Так я пришел к тому, что не смог обслуживать более проценты по сумме, за которую сдал в ипотеку мой дом. На этот раз мой претор смог выставить его на продажу. Это был смертельный удар. Вынужденный совершать частые путешествия, я проводил время на большой дороге из Санбюри в Филадельфию. Робинс воспользовался одной из моих отлучек, чтобы совершить поступок, который, без объяснений, говорит сам за себя. Он появился в моем жилище и, под предлогом сохранить мою коляску и двух лошадей, велел моему слуге передать их ему. Возвратившись домой, я хотел его поблагодарить и попросить их вернуть, но он мне ответил, что сохранит их, чтобы возместить себе арендную плату, что я ему должен.
Меня ожидало последнее разочарование. Я должен был шестьсот восемьдесят пиастров человеку из Филадельфии, которого всегда считал самым надежным из своих друзей. Я зашел его повидать и просить его прийти мне на помощь, обнадежив некоторых из моих кредиторов, на которых он имел влияние. Он показал себя тронутым доверием, каким я его почтил, и пообещал его оправдать. Он меня пожалел, похвалил мою энергию в этих грустных обстоятельствах и пообещал прийти завтра и отчитаться в своих действиях, порекомендовав однако подождать его у себя дома. На следующий день я ждал его напрасно, но вместо него передо мной предстал констебль, принесший ордер на мой арест. Пока я полагал его занятым действиями в мою пользу с моими кредиторами, мой друг направился к одному из них, которому я был должен сотню пиастров, и, выдав ему мое обиталище, посоветовал поместить меня предварительно в тюрьму; затем, подав такой совет, отбыл в Санбюри, где, с помощью третейского соглашения, которое он у меня выманил, он надеялся завладеть моими последними остатками и вернуть себе дебиторскую задолженность.

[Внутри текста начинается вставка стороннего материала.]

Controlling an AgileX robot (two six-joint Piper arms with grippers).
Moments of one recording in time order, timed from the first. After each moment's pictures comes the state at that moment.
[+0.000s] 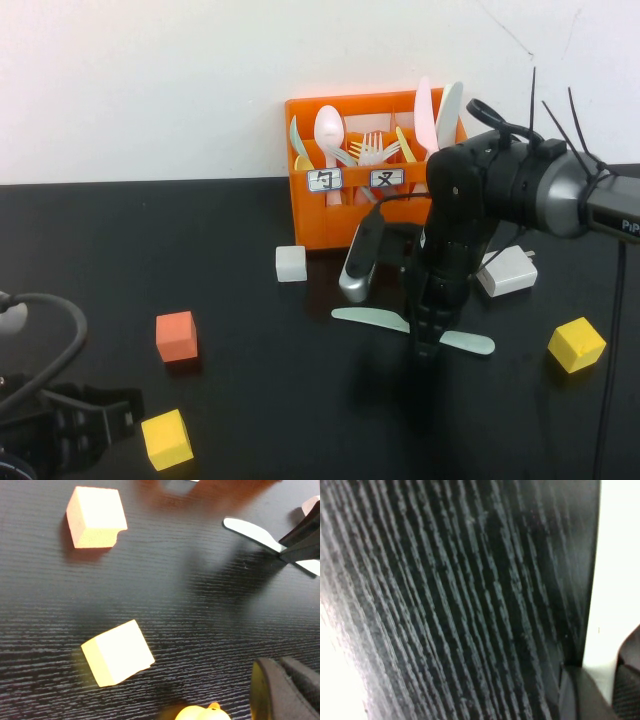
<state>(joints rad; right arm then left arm) 0.55 2.18 -1.66 0.05 1.02 -0.77 -0.07 0.83 -0.50 -0.78 0.62 0.32</state>
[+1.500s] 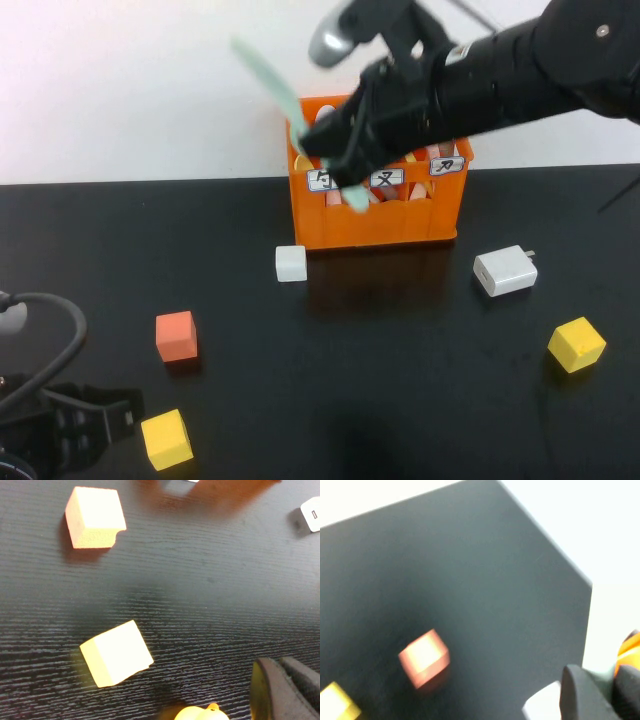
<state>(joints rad) 0.55 1.81 -1.64 0.69 0.65 -0.91 -0.07 0.83 -0.50 -0.79 0.62 0.32</state>
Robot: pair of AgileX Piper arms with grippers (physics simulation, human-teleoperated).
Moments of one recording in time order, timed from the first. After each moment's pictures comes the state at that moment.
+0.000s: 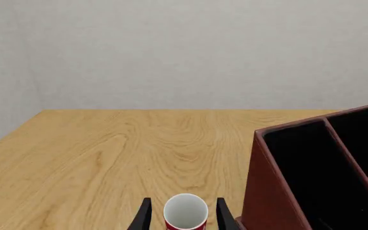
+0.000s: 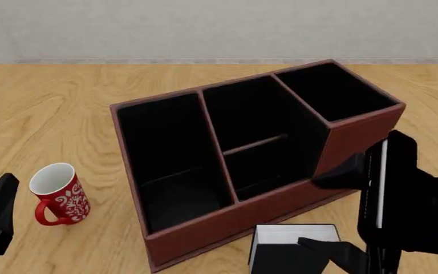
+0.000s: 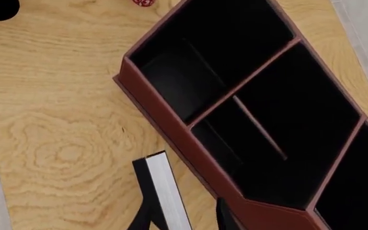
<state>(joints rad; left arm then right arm) 0.00 0.01 0.00 0.00 0.00 0.88 0.78 -0.63 0.68 -0.47</state>
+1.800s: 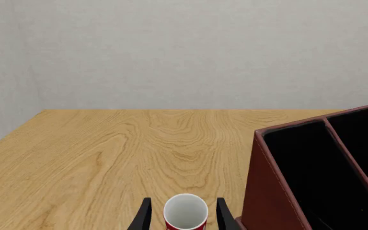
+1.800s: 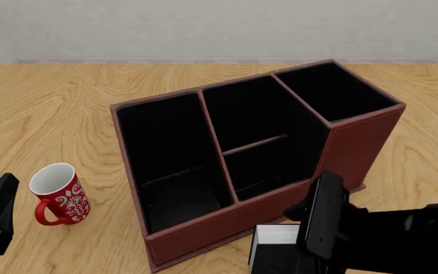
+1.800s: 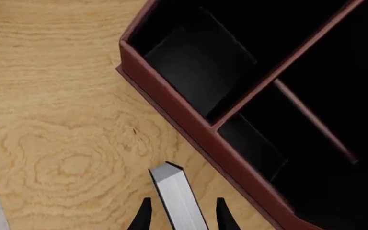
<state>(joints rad) 0.00 0.01 0.00 0.00 0.00 0.91 1.01 -0.48 0.42 -0.31</state>
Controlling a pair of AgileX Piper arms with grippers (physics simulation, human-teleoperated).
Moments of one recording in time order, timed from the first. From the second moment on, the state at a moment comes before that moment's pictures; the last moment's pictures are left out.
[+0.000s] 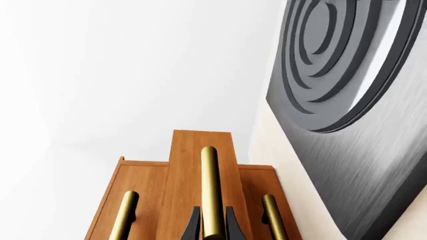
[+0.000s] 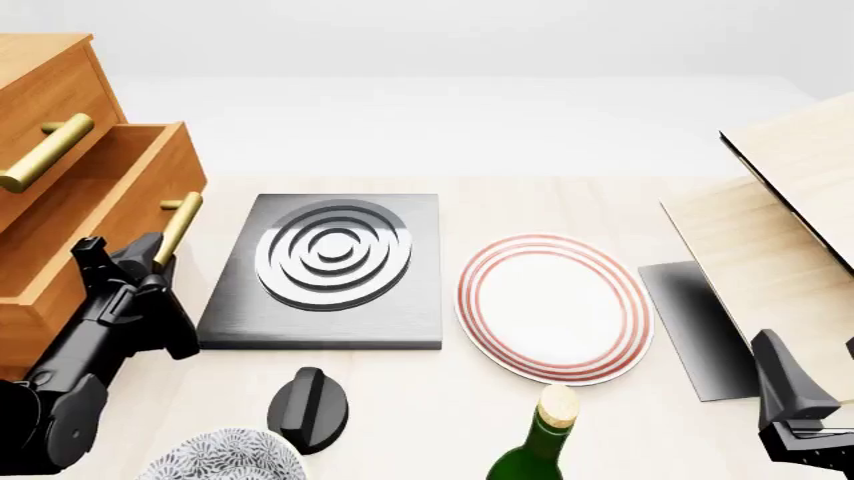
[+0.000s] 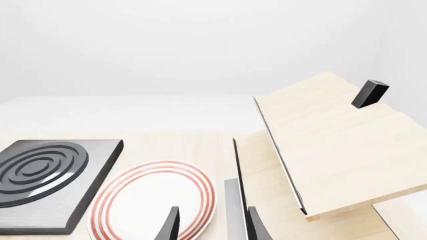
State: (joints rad) left arm 0.02 1.60 -0.24 -1.22 1.47; right arm -0.01 0.07 0.00 -0.03 0.00
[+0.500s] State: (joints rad) left arm -0.04 1.59 -0.22 -1.22 1.48; right arm -0.01 0.07 0.00 -0.03 0.00
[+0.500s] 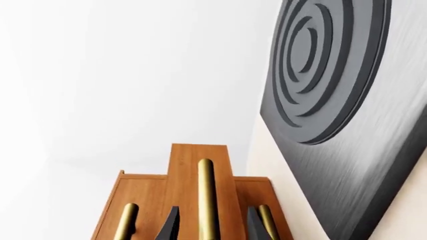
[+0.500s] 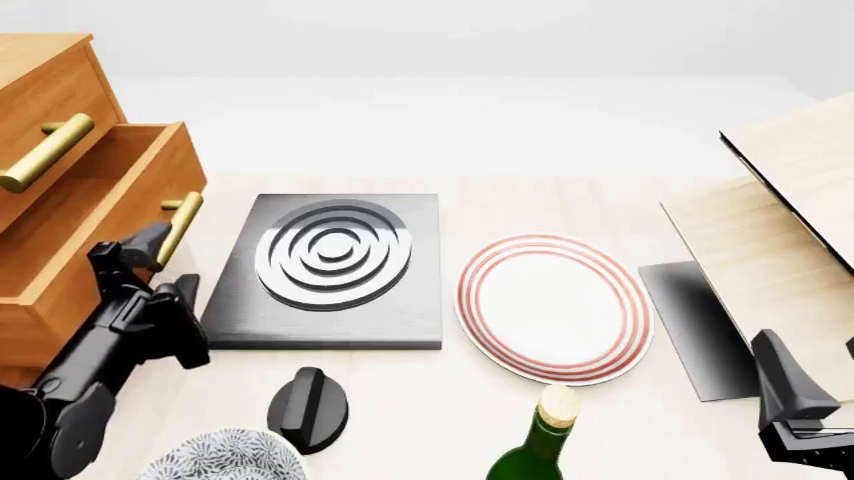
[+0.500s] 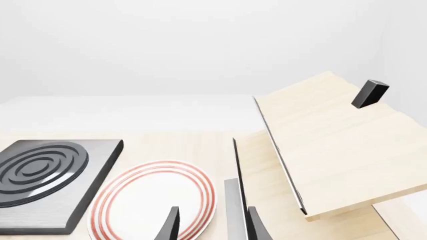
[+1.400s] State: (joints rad) left arm -0.14 1.40 -0.10 -1.22 1.42; right arm -0.01 0.07 0.00 -0.03 0.00
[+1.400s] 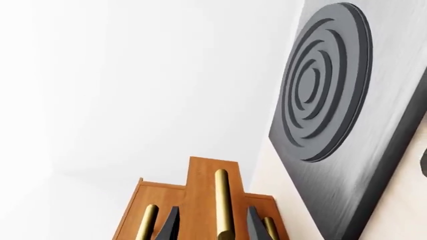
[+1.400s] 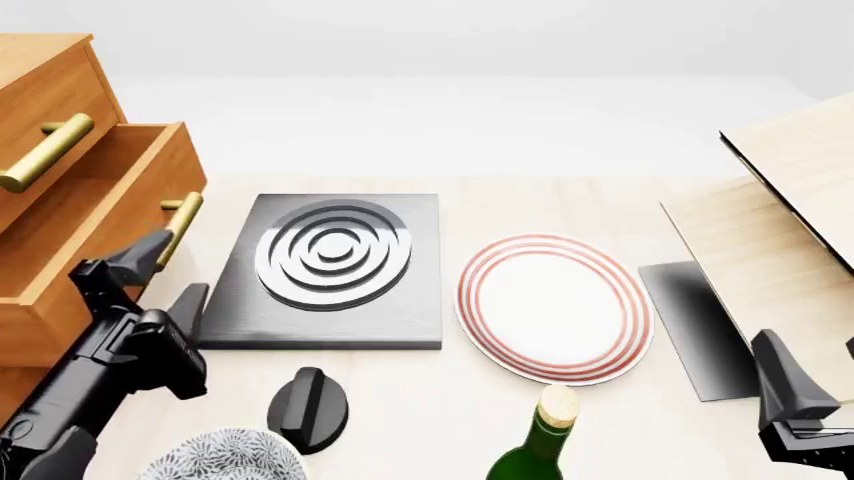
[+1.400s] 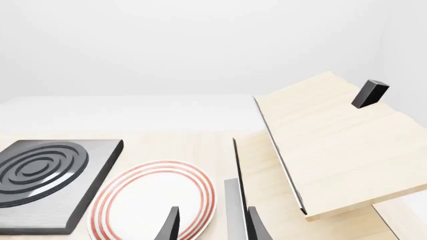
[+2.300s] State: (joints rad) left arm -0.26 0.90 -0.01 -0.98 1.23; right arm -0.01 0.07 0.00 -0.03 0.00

При виде моих седин, констебль, в сто раз более гуманный, чем тот, захотел отложить выполнение своего мандата и дать мне время найти поручительство. Это было во второй раз, когда я нашел у человека этой профессии чувства, которые редко встречал у людей, занимающих значительно более высокое положение на социальной лестнице. Обежав безуспешно весь город, в шесть часов я был перед дверями тюрьмы. Мой великодушный констебль предоставил мне еще одну отсрочку, которая позволила мне найти двух человек, которые согласились ответить за меня, и я был свободен. Я отправился немедленно в Санбери, где нашел свой дом проданным и Робинса выполняющим вывоз моих магазинов, содержимое которых становилось добычей правосудия и фиска. Что делать? Прятаться и прятать мою семью – единственное, что мне оставалось.